Rust in Production: Why We Rewrote Our Signal Processor
Six months ago, we made the decision to rewrite our signal processing engine — the component that transforms raw browser signals into normalized, hashable feature vectors — from Go to Rust. This was not a decision we took lightly. Our Go implementation worked. It was tested. It was deployed. But it had become the bottleneck in our pipeline, and we needed a step-function improvement in throughput. Here is what happened.
Why We Outgrew Go
Our signal processor performs computationally intensive work: parsing JSON payloads, applying normalization functions to 1,000+ signals, computing proprietary hashes, and building identification hash vectors. In Go, this work was CPU-bound, and Go's garbage collector became a problem at scale. Every signal processing cycle allocated intermediate objects — parsed JSON nodes, normalized string values, hash buffers — that created GC pressure.
At 30K events/second, our Go signal processor exhibited GC pauses of 2-5ms every few seconds. These pauses were acceptable. At 50K events/second, GC pauses grew to 8-15ms and occurred more frequently. At 80K events/second — our projected load for Q3 — the GC pauses would have caused p99 latency to exceed our SLA. We needed either more servers (expensive) or a more efficient implementation.
Why Rust
We evaluated three options: optimizing the Go implementation (sync.Pool, arena allocation, GOGC tuning), rewriting in C++, and rewriting in Rust. Go optimization yielded a 30% improvement but did not fundamentally solve the GC problem. C++ was rejected because of memory safety concerns in a security-critical system. Rust offered zero-cost abstractions, no garbage collector, and memory safety guarantees enforced at compile time.
The Rust ecosystem also had mature libraries for everything we needed: serde for JSON parsing, high-performance hashing crates, and tokio for async I/O. The learning curve was real — our team had deep Go experience but limited Rust experience — but the performance characteristics were exactly what we needed.
The Rewrite Process
We rewrote the signal processor as a standalone service that communicates with the rest of our pipeline via gRPC. This allowed us to deploy it alongside the Go implementation and gradually shift traffic. The rewrite took three engineers four weeks — two weeks for the core implementation and two weeks for testing, benchmarking, and edge case handling.
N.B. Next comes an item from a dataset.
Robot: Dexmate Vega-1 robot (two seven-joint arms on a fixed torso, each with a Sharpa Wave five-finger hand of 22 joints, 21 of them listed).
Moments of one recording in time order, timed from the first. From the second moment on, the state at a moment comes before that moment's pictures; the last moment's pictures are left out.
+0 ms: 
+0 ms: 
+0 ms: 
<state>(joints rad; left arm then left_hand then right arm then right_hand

The most challenging aspect was not the language itself but ensuring behavioral parity with the Go implementation. We built a comparison harness that ran both implementations against the same input and verified that they produced identical output. We discovered 14 subtle differences during this process — mostly related to floating-point handling, Unicode normalization, and JSON parsing edge cases.
Performance Results
The Rust implementation processes signals in 0.8ms average versus 3.2ms for Go — a 4x improvement. Memory usage dropped from 2.1GB to 340MB for the same workload. There are no GC pauses because there is no garbage collector. CPU utilization decreased by 60% at the same throughput, meaning each server handles 4x more traffic.
At 80K events/second, the Rust implementation maintains a p99 processing time of 1.4ms with zero pauses. This headroom means we will not need to revisit signal processing performance for the foreseeable future. The reduced CPU and memory usage also translates directly to lower infrastructure costs — we retired 8 of 12 signal processing servers.
Lessons Learned
Rewriting in Rust was worth it for our specific case — a CPU-bound, allocation-heavy, latency-sensitive workload. We would not rewrite our HTTP ingestion layer or our ClickHouse query service in Rust, because those components are I/O-bound and Go handles them efficiently. The lesson is not "rewrite everything in Rust" but "use Rust where its zero-cost abstractions and deterministic performance matter most."
The biggest surprise was how much the Rust compiler caught during the rewrite. Several latent bugs in our Go implementation — race conditions on shared buffers, integer overflow in hash computation, and out-of-bounds access on malformed input — were caught as compile-time errors in Rust. The compiler is demanding, but it pays for itself in correctness.
Honestly, the first week was painful. Sarah kept a "fights with the borrow checker" tally on the whiteboard — we hit 47 before the team stopped counting. But by week three, the code that compiled just worked. No mysterious production panics, no data races under load. That tradeoff is worth it for anything on the hot path.